Consensus estimates expect a retreat in FY23

However, costs remain high and the company’s financial advice division faces a difficult few years ahead. While the case study of Macquarie depicts that it is not impossible for challenger retail banks to come out of nowhere and capture a major market share, this is easier said than done in an era of rising interest rates and cutthroat competition in the mortgage market. And there is also major competition in the annuities space. Perhaps AMP could grow through M&A, but there is competition here too – AMP tried to buy Westpac’s Panorama platform but was knocked out of the auction.

Looking at consensus estimates, revenues are expected to stagnate for the next 5 years and its bottom line until at least CY26. The mean target price is $1.32 per share, compared to a current share price of…$1.32. Its multiples may look appealing at 12.5x P/E, 1x PEG and 0.9x P/B. Nonetheless…

 

…those who don’t learn from history…

…are doomed to repeat it. We have heard plenty of times before that AMP is entering a new era, but it has continued to decline.

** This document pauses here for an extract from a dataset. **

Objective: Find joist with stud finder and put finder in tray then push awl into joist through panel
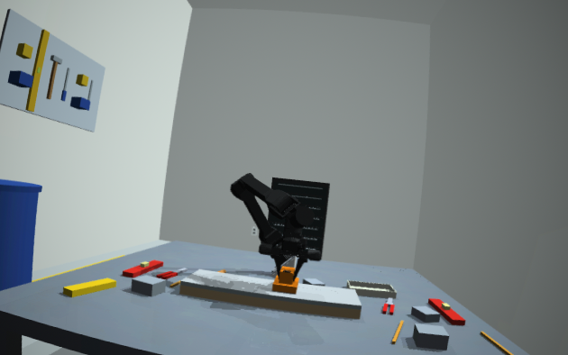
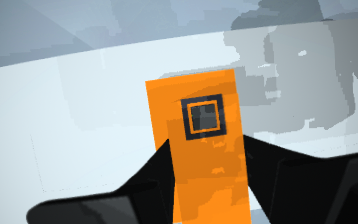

But the new market segments it is trying to penetrate are fiercely competitive. And we doubt its ability to stand out considering its reputational damage. On top of all this, we doubt it can ever get back to its former self so far as financial advice is concerned because there is so much more red tape and costs in a post-Hayne Royal Commission World.

There are better opportunities on the ASX available to investors.